I read that Brahms did what you said before, he got his friends together to hear a two-piano reduction of a new symphony before premiering it, basically to gauge their reactions and get their opinions. Gershwin would do the same, before the premiere of many of his pieces (including Rhapsody in Blue) he would play them through virtually complete at a party, see what people think. I would say that's lost now, a composer can get computer software to 'play' it and put it on the net as on this forum (or send it to friends via email). But with that, I think some of that community aspect of music has been lost. At parties people would probably be bored of that stuff, and we're all so stuck for time that we'd just say to Brahms "send your new symphony to my email."

But in terms of what I do, its changed. When I first got into classical, if I went to hear a piece live in concert, I would hear it to death on the recording I had of it. I wanted to know every note of it. But now I am not obsessive, I might just hear it once or not at all. I like to approach things with fresh ears, and I even go to concerts where I known none of the music beforehand. I suppose that's like an approximation of the audiences of the past, most of them heard music for the first and only time. If you where in London when Haydn went there, you would be lucky to hear the man conduct his own symphonies, otherwise the option would be to hear them in the various reductions that where done for chamber sized ensembles. It was literally a once in a lifetime experience. Hard to imagine now, isn't it?

But even in the mid 20th century things where more limited. Quite a large part of the repertoire that is now considered core repertoire was not recorded, or it was not widely available. I met with a person well into their senior years who was happy to get a piece by a then living composer, Shostakovich. This person had to wait for something like six months for it to be shipped over, and it was the only recording available of this particular work. Made in the USSR!

I think we have lost some things and gained some things. We can be quite jaded now, and quite fussy. Sometimes I just think back to the restrictions they had, and I am more contented with what I have rather than fussing about things I don't have.
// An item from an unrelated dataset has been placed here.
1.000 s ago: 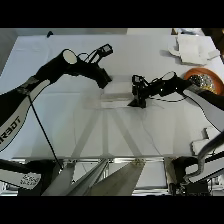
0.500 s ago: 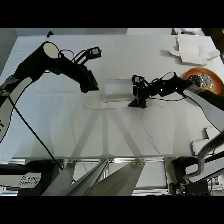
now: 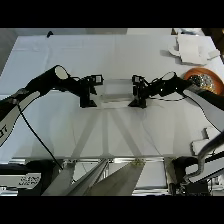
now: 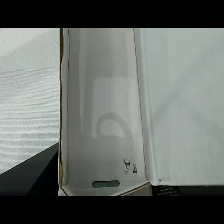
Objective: Fold the box and place the chain.
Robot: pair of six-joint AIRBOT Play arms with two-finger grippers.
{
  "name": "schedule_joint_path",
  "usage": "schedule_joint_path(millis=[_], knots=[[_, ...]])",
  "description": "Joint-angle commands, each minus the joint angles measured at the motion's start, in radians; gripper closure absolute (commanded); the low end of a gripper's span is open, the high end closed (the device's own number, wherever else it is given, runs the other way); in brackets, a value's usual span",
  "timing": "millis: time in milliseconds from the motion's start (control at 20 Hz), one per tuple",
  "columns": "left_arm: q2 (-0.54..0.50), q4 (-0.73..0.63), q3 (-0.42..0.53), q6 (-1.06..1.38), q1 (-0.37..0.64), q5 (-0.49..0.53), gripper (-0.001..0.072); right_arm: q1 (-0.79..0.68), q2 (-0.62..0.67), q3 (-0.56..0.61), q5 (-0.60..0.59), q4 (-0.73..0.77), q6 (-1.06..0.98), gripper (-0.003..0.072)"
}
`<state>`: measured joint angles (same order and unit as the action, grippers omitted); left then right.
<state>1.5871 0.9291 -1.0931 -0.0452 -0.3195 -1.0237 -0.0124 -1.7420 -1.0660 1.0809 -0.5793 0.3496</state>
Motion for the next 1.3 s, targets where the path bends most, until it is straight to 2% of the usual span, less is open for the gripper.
schedule_joint_path(millis=[0,150,450,500,550,600,800,1050,1200,1250], knots=[[0.003,-0.121,0.044,0.162,-0.001,0.027,0.0009,0.0,0.0,0.0,0.0,0.0,0.0,0.0203],[0.014,-0.214,0.044,0.21,-0.001,0.037,0.001,0.0,0.0,0.0,0.0,0.0,0.0,0.0203],[0.036,-0.218,0.044,0.21,-0.002,-0.02,0.0017,0.0,0.0,0.0,0.0,0.0,0.0,0.0203],[0.037,-0.218,0.044,0.21,-0.002,-0.02,0.0062,0.0,0.0,0.0,0.0,0.0,0.0,0.0203],[0.037,-0.218,0.044,0.21,-0.002,-0.021,0.0205,0.0,0.0,0.0,0.0,0.0,0.0,0.0203],[0.038,-0.218,0.044,0.21,-0.002,-0.02,0.0248,0.0,0.0,0.0,0.0,0.0,0.0,0.0203],[0.049,-0.214,0.044,0.243,-0.003,-0.016,0.0247,0.0,0.0,0.0,0.0,0.0,0.0,0.0203],[0.063,-0.218,0.044,0.259,-0.011,0.107,0.0248,0.0,0.0,0.0,0.0,0.0,0.0,0.0203],[0.063,-0.225,0.044,0.259,-0.014,0.123,0.0254,0.0,0.0,0.0,0.0,0.0,0.0,0.0203],[0.063,-0.225,0.044,0.259,-0.014,0.123,0.0279,0.0,0.0,0.0,0.0,0.0,0.0,0.0203]])
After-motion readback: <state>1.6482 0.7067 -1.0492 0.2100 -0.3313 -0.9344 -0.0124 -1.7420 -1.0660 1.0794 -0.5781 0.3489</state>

Another aspect is canned music is easily distinguished from the real thing. When I'm walking past a cafe or bar and they're playing live music, I can tell its live instantly. 9 times out of 10 I'm right if I need to check. This is attractive to people now as well, in this mechanical age of muzak, many people like live music while they have a drink or meal at such a place, just like how it happened in the past in the world without recordings.


----------